The debate over the Coalition’s decision to not provide assistance to SPC Ardmona in northern Victorian seems unlikely to end any time soon. The Liberal MP for Murray, Sharman Stone, in particular has done all she can to make sure the decision is revisited, publicly moving directly against her own party line, to the extent where she has even called Tony Abbott and Joe Hockey liars over their claims about SPC’s working conditions.

It has been an interesting and significant debate both within the Coalition Government, and the broader community. It has been a debate that, through an active and public engagement by Coalition MPs in particular, has furthered our understanding of the issue significantly. A debate, that whilst including some serious accusations (those of lying), has been important for our policy-making process. Yet, that is not how many would have read it. Reading between the lines on most stories what you would have read is ‘split in the Coalition’, ‘in-fighting’ and a Prime Minister losing support. It is something that often happens when we see debates within political parties – a continuing contradiction within many parts of the modern media apparatus, and the public in general, which demands democracy within political parties, yet then quickly slaps parties down when this democracy is shown in public.

We love to discuss the democratic apparatus within modern political parties, and are quick to criticise political parties when democratic deficits are perceived. This has been one of the biggest criticisms of the ALP in recent years; many opinion writers and journalists have been quick to investigate and point out the fatal lack of democracy within some parts of the party. It is this push that led Kevin Rudd to implement a range of party reforms last year, including a member vote for the leadership last year.

Other parties also expect this investigation. The opening of the Greens national conferences and councils has been a constant speculation for the media. Many have been quick to claim hypocrisy from the party that demands open and accountable Government. Many journalists have also been quick to criticise Tony Abbott as being authoritarian in Government, with significant power centered at the top, and in particular within the office of his chief of staff.

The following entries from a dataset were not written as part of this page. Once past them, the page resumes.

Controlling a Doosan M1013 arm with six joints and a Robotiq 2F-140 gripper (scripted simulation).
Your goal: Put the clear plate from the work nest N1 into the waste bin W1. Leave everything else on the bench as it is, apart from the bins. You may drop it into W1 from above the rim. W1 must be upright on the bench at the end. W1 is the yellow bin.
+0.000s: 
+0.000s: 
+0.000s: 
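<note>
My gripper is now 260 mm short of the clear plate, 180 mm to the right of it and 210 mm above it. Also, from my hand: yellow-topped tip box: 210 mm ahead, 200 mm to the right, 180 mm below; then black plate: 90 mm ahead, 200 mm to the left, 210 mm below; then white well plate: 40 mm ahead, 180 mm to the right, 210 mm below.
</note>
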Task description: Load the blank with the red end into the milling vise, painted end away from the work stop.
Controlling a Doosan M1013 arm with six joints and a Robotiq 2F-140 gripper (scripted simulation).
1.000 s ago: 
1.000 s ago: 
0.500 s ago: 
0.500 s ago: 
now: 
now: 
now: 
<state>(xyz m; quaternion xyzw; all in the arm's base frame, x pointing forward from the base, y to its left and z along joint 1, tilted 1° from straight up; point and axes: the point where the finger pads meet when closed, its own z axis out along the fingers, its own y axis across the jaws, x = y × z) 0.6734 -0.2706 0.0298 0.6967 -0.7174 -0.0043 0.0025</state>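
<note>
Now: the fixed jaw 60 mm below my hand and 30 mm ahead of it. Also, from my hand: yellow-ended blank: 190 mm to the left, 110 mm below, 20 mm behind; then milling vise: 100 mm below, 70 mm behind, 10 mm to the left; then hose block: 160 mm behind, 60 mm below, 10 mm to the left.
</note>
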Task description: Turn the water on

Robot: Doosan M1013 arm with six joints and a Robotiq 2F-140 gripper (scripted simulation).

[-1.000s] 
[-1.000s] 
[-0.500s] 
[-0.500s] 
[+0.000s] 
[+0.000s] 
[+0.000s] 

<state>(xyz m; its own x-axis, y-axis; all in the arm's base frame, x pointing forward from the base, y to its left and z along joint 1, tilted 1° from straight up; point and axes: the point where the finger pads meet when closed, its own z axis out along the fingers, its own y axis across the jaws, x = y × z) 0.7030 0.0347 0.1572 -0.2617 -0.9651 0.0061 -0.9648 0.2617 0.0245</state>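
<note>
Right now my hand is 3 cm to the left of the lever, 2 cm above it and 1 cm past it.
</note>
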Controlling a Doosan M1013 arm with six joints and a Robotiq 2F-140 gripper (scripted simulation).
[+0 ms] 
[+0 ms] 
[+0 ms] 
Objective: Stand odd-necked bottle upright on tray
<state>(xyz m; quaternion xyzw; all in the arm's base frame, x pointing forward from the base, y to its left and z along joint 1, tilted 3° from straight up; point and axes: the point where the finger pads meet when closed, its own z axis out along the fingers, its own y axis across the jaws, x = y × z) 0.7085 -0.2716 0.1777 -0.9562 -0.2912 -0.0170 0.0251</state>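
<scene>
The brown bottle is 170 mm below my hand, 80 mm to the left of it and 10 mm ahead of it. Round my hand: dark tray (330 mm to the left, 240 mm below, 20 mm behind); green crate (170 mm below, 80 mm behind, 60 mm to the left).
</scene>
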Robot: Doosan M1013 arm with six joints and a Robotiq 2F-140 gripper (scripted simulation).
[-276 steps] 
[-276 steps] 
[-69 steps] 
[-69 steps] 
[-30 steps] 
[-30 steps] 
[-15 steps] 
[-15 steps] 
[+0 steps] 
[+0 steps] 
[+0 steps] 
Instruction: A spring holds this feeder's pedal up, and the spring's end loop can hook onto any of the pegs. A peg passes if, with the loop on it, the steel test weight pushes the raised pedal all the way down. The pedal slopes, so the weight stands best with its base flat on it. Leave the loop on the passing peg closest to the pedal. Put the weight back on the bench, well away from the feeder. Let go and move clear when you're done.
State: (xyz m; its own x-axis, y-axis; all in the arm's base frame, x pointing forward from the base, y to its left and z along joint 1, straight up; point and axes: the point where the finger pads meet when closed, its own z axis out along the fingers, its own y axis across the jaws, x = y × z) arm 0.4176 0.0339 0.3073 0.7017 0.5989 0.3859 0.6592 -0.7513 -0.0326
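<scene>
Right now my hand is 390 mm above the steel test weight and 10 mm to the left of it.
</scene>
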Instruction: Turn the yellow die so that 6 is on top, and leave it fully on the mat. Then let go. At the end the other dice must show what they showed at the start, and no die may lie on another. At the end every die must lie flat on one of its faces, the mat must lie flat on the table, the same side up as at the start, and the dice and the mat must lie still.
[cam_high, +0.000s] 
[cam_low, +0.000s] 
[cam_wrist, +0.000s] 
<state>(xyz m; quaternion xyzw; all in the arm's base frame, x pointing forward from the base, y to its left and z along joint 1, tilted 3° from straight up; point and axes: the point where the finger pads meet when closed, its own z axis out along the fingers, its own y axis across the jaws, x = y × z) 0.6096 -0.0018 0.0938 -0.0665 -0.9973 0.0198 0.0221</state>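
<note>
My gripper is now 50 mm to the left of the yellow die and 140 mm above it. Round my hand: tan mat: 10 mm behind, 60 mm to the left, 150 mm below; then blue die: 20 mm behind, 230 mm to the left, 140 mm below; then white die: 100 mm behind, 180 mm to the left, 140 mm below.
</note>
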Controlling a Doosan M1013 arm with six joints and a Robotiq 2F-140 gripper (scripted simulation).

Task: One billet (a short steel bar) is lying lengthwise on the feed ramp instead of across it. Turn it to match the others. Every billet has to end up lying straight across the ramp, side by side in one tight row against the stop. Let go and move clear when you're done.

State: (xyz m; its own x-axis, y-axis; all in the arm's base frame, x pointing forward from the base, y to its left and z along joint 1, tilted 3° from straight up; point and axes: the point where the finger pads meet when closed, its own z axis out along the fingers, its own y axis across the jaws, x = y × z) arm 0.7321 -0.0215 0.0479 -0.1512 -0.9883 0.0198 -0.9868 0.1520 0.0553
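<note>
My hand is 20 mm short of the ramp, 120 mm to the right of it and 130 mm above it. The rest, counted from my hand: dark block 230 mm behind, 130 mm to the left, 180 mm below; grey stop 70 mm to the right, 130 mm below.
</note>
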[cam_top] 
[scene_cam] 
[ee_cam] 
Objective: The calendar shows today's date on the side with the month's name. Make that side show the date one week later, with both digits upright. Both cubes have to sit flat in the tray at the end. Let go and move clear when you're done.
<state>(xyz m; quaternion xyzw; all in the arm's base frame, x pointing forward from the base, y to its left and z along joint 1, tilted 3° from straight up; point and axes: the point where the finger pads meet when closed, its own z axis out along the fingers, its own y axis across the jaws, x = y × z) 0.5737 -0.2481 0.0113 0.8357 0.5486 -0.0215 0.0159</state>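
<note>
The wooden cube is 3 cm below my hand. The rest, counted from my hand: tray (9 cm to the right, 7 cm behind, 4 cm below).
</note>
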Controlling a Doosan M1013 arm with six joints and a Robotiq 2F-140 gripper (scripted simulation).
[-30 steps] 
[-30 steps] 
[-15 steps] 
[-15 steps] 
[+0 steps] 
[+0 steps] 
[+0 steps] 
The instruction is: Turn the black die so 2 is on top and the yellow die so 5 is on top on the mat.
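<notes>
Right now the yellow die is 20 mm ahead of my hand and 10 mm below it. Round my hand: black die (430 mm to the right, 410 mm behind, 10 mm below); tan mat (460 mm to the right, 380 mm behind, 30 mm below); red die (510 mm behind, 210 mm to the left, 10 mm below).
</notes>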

These criticisms are fair. Democracy and accountability are essential in political parties, particularly if we expect these parties to safeguard our national democracy. And all our major parties have some way to improve in their democratic practices.

Yet, when we see the way the media reacts to genuine events of democracy in political parties, you can see why parties shy away from it.

Just look at the recent debate about SPC. For me that is the sign of a strong democracy within a political party – the Cabinet made a decision and MPs who disagreed with it have had the right to speak out about it. And yes, the debate is a story – in particular the accusations of lying. That is a relatively big deal. But in making those accusation – in calling out what she believes to be wrong – Sharman Stone has actively extended the debate, clearly both within the broader public and within the Liberals. That is an important thing.

But, despite the desire for democracy in our political parties, much of the commentary around Stone’s comments have had the tone of a ‘split’ within the Government. It even got to the point where yesterday on Twitter people were starting the fun old game of talking about a potential spill for the Liberal leadership. Many are also speculating that Stone will soon leave the party. One public disagreement and everything blows up.

It’s a common theme. For four years, any level of disquiet, questioning or debate within the ALP led to a barrage of stories about splits in the party and questioning about their leadership. Stories such as the ALP Cabinet moving against Julia Gillard’s position on Israel opened up many questions about the stability of her leadership. Even just people having meetings can create stories. A couple of years ago, The Daily Telegraph ran a story reporting on a ‘secret meeting’ of the young Greens, with minutes ‘catching the party out’ in trying to use the issue of asylum seekers to recruit new members. Apparently an open and frank discussion about policies, member outreach and party procedures within a party meeting was considered a major scandal for the paper.

We want democracy within our parties, but if it happens, we turn it into a scandal – a lack of unity, a leadership spill, a disquiet in the ranks.

When we look at it this way, it is very easy to see why so many are so concerned within political parties about showing any form of internal disagreement publicly. As the former Convenor of the ACT Greens for example I remember stressing heavily about how my words would reflect on the party. The one time I did contradict party policy it led to an attack piece in the Australian. This sort of reality plays out a lot – everyone acknowledges the need for democracy, but any time it is shown, at least publicly, many in the media are quick to turn it into a scandal.

Democracy, transparency and accountability within political parties is essential. We need to have democratic and open parties in order for our own democracy to survive. Unfortunately it seems as though many in our media are simply not capable of dealing with the debates and difficulties of democracy within our political parties. Over-excited claims of splits, fights and divisions are too common within our media. If journalists and opinion writers genuinely want to see the nitty gritty of political democracy, it is about time they learnt to deal with the realities of how it works.